Expanding RL with Verifiable Rewards Across Diverse Domains
Yi Su, Dian Yu, Linfeng Song, Juntao Li, Haitao Mi, Zhaopeng Tu, Min Zhang, Dong Yu
2025-04-01
Summary
This paper explores using AI to train other AI in different fields like medicine and economics, by giving rewards for correct answers.
What's the problem?
It's hard to train AI in these fields because it's difficult to find enough correct answers to teach it what's right and wrong.
What's the solution?
The researchers found that they could use other AI models to automatically check the answers and give rewards, even if the answers weren't perfectly structured.
Why it matters?
This work matters because it can make it easier to train AI in many different areas, even when there isn't a lot of perfect data available.
Abstract
Reinforcement learning (RL) with verifiable rewards (RLVR) has shown promising results in mathematical reasoning and coding tasks where well-structured reference answers are available. However, its applicability to broader domains remains underexplored. In this work, we study the extension of RLVR to more diverse domains such as medicine, chemistry, psychology, and economics.
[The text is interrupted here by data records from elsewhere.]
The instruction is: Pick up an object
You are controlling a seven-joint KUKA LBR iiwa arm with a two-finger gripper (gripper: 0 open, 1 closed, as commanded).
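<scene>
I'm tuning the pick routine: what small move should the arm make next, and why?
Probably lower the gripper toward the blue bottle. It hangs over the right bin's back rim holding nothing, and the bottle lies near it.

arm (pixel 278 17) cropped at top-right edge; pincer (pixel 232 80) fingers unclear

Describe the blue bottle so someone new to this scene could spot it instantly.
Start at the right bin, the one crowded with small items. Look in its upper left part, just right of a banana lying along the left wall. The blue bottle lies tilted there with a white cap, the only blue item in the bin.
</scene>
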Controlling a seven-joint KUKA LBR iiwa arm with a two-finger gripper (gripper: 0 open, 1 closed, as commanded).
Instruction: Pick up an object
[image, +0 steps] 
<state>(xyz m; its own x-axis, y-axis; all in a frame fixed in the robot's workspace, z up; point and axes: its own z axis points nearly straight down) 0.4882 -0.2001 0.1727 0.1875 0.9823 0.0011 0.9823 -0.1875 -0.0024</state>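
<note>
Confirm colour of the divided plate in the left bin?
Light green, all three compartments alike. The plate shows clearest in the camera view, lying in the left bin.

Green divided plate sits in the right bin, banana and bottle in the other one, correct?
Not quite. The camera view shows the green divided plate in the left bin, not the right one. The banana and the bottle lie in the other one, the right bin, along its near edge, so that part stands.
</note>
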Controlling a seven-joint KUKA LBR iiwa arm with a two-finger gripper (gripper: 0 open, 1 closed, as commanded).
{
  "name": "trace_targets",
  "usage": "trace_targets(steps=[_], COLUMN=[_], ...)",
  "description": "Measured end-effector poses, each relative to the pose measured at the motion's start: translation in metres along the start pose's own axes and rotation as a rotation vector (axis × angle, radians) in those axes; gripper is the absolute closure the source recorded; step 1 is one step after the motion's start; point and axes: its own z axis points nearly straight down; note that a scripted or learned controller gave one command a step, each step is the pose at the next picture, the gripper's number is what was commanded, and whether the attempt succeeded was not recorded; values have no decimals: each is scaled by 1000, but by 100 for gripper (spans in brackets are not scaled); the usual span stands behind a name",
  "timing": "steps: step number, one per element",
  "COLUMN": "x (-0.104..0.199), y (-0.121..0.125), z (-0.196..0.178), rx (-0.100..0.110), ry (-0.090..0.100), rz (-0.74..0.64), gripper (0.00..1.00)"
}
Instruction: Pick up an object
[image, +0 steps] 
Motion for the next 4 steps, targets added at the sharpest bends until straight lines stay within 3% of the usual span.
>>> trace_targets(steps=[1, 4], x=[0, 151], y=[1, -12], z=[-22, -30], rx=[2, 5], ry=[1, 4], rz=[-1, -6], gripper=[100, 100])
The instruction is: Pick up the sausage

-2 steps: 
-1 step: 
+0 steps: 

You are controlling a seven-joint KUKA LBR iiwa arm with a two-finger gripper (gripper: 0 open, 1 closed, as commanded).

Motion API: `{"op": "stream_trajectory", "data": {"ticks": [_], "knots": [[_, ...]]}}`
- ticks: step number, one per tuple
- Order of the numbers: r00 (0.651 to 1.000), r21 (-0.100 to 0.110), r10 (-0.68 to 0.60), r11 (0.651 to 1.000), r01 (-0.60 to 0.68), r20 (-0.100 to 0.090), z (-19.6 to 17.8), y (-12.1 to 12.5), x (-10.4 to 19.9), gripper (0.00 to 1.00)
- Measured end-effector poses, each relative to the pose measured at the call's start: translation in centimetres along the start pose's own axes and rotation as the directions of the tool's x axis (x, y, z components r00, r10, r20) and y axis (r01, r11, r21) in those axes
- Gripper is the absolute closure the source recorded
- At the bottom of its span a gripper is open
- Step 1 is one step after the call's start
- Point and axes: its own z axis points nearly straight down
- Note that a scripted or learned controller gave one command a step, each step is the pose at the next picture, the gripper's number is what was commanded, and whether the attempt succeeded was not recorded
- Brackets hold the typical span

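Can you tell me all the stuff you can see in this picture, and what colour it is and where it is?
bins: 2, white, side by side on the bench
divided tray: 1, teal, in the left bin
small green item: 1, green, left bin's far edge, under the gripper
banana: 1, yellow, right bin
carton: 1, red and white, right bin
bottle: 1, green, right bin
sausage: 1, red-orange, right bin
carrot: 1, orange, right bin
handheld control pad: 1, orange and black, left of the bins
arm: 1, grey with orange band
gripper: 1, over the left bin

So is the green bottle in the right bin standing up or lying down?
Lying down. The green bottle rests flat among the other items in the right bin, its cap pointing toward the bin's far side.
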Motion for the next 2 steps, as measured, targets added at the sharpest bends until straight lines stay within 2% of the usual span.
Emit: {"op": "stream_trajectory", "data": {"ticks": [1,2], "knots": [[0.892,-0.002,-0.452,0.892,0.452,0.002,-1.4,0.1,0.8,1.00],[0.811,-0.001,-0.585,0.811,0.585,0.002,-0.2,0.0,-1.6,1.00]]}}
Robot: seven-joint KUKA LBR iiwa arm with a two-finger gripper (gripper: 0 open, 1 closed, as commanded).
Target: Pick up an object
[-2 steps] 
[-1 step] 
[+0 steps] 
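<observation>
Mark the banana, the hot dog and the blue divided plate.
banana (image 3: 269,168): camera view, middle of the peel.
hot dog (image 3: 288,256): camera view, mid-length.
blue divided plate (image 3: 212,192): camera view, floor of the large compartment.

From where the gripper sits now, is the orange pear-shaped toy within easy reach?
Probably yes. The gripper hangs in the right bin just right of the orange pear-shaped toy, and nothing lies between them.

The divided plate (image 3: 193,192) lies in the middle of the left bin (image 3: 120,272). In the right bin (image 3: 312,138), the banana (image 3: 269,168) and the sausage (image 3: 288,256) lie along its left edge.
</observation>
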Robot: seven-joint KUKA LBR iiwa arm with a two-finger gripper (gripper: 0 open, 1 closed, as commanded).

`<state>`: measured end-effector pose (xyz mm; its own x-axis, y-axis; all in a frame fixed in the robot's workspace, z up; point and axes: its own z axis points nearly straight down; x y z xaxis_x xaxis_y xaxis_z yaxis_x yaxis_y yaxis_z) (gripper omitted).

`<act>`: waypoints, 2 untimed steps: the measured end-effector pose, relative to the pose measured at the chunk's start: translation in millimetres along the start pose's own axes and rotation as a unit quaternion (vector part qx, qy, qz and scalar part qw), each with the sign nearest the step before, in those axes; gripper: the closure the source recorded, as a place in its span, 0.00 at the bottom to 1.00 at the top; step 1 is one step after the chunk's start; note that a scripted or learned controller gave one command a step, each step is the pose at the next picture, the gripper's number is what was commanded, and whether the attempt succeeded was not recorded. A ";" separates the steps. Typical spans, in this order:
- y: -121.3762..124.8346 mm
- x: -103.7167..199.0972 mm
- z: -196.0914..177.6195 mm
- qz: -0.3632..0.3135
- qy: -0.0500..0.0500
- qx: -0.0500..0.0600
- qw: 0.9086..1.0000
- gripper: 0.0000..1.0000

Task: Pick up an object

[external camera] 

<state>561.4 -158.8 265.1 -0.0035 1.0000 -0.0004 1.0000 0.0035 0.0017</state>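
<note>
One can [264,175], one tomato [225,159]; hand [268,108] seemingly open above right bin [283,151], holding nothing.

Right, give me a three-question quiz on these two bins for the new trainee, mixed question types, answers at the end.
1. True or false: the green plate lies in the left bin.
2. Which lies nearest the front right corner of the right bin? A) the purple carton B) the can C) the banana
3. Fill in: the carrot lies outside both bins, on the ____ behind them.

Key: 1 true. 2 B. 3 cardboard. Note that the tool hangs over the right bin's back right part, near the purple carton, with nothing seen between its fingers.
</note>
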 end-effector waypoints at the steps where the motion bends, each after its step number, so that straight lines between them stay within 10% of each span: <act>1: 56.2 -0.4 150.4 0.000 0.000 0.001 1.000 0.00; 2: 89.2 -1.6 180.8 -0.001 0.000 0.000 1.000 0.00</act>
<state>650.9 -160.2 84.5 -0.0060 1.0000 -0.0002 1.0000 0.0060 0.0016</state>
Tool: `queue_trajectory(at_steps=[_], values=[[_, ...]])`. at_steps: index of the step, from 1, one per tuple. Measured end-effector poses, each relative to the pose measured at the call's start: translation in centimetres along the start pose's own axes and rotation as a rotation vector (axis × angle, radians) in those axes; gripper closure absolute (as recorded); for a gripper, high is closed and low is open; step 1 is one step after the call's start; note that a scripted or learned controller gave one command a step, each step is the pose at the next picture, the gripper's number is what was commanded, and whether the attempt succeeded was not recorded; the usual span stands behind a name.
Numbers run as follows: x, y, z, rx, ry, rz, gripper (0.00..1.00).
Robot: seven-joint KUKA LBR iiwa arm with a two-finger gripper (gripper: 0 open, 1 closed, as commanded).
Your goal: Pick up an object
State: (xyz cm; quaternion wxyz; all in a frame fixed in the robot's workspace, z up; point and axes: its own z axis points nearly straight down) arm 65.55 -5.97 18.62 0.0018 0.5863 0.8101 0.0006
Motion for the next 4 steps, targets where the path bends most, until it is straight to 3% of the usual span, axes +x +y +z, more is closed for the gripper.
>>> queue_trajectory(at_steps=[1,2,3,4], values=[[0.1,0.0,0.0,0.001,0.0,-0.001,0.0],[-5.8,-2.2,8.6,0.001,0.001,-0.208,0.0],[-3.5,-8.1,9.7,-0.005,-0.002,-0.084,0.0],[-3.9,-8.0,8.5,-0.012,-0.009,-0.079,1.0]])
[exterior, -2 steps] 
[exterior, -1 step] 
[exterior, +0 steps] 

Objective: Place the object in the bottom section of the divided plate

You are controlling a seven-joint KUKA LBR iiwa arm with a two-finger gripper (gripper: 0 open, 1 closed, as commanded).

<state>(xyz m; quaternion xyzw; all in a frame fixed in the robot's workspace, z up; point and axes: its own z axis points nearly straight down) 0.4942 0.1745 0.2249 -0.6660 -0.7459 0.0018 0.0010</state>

We observe high agreement in binary judgments across different large language models (LLMs) when objective reference answers exist, which challenges the necessity of large-scale annotation for training domain-specific reward models. To address the limitations of binary rewards when handling unstructured reference answers, we further incorporate model-based soft scoring into RLVR to improve its flexibility. Our experiments show that a distilled generative reward model can serve as an effective cross-domain verifier, providing reliable reward signals for RL without requiring domain-specific annotations. By fine-tuning a base 7B model using various RL algorithms against our reward model, we obtain policies that outperform state-of-the-art open-source aligned LLMs such as Qwen2.5-72B-Instruct and DeepSeek-R1-Distill-Qwen-32B by a large margin, across domains in free-form answer settings. This also strengthens RLVR's robustness and scalability, highlighting its potential for real-world applications with noisy or weak labels.